My research for a recent university essay led me to read Populist Nationalism: Republican Insurgency and American Foreign Policy Making, 1918-1925 by Karen A. J. Miller (in some places online, the author is listed as Linda Karen Miller, but I'm going to go by what it says on the cover of the book).


Populist Nationalism examines the political battlefield of the Progressive era and the early Republican Ascendancy period. In particular, the book follows the Republican faction leaders of the internationalists, reservationists, and irreconcilables during the debates on the League of Nations. However, a substantial portion of the book takes place after the election of Warren G. Harding, and can be used as a lens into the Harding years from the perspective of the legislative branch instead of the usual president-centered view that many authors take.


Foreign policy is the crux of the book, but each chapter takes the time to teach the reader many interesting aspects of domestic policy as well; foreign affairs do not exist in a vacuum, and the author certainly does not allow people to think that for a second. The work is scholarly and laser-focused on the maneuverings of what I took to be four main subjects: Sen. Hiram Johnson (R-CA), Sen. William Borah (R-ID), Sen. Henry Cabot Lodge (R-MA), and Secretary of State Charles Evans Hughes (R-NY). Borah and Johnson, the more progressive and populist of the four, are placed in a more protagonistic role from the framing of the book, but there is really no major bias toward any person described within. This allowed me as the reader to take many sides throughout the book without feeling that my positions were being critiqued by anyone other than the historical figures of the opposition movement; those who view the study of history as a dialogue between the past and present will be quite content.


If you are thinking of grabbing this book from the shelf, I must warn that it can be extremely dry at times due to its repetition of key points and the analytical feeling of the text toward politics.
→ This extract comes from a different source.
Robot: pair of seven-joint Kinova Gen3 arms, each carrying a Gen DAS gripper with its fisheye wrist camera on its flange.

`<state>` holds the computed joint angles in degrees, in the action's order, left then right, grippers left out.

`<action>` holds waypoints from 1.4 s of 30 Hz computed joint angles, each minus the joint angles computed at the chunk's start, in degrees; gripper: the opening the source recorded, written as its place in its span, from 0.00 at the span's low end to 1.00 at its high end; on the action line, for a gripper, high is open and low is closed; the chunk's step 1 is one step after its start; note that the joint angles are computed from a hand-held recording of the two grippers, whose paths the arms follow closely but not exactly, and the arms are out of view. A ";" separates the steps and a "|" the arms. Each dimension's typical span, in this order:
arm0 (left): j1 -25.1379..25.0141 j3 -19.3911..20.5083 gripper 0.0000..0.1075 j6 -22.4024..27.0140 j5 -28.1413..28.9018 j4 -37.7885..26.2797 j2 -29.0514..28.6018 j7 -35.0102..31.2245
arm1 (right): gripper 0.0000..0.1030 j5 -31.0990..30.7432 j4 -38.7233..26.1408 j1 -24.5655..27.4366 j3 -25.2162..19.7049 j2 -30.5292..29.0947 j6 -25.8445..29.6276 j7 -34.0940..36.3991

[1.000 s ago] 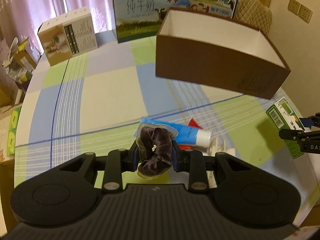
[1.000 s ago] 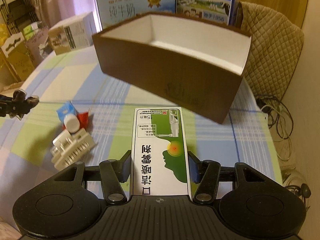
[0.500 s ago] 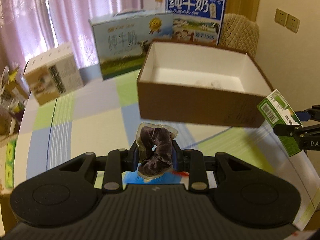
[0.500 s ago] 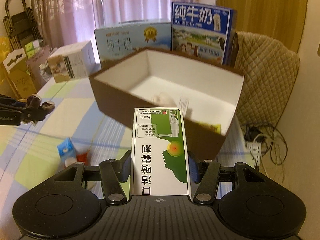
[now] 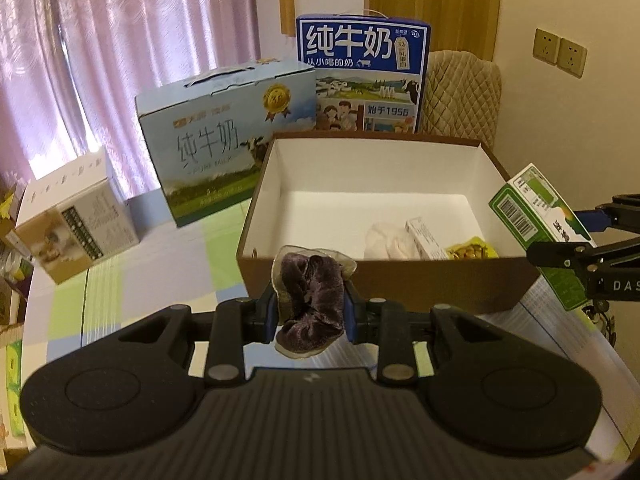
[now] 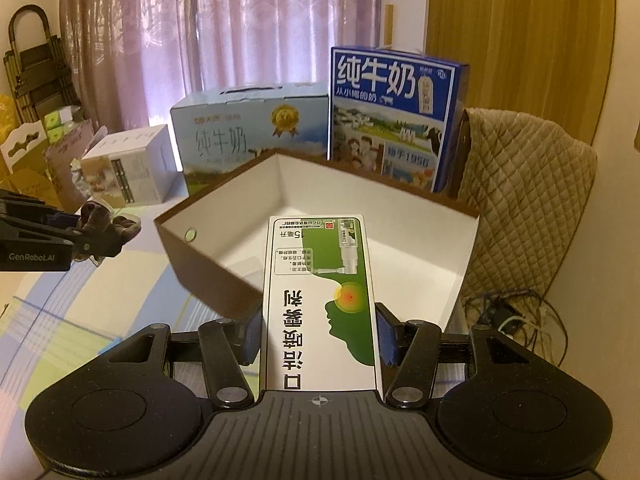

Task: Organize objects
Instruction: 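Carry the scrunchie and medicine box with both tools into the brown box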

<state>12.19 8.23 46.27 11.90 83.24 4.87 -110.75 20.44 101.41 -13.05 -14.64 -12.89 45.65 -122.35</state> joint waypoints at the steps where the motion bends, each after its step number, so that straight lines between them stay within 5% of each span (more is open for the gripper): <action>1: 0.12 0.08 0.25 -0.02 -0.21 -0.63 0.55 0.04 | 0.51 0.12 -0.21 0.09 0.21 0.26 -0.22 0.29; 24: 6.17 0.46 0.26 4.02 -7.75 -19.32 15.52 3.99 | 0.51 -0.45 -6.64 1.35 7.23 9.73 -5.40 6.92; 42: 11.57 -1.87 0.27 15.60 -12.39 -40.41 31.46 6.45 | 0.51 -6.77 -12.64 2.77 13.22 20.83 -3.02 10.78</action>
<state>23.76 6.37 61.87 -0.49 42.82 36.33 -104.29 13.67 88.77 -10.28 -1.42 7.94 42.63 -111.57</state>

However, character traits are by no means absent from the book, and if you are prepared and in the market for a more serious read it will not be difficult to complete as it is not particularly long, just dense. I am glad to have read this so early into my studies of President Harding so that I can go into future research with a clear understanding of the motivations of varying Republican factions at the time. Since finishing Populist Nationalism, I have already noticed the ways that Harding as a presidential candidate panders to particular interests within his own party in order to achieve electoral unity between insurgent progressives and more moderate factions. One comes out of this read with the understanding that party disfunction was a specter that haunted nearly everything that the Republican Party core tried to do from 1911 through around 1924.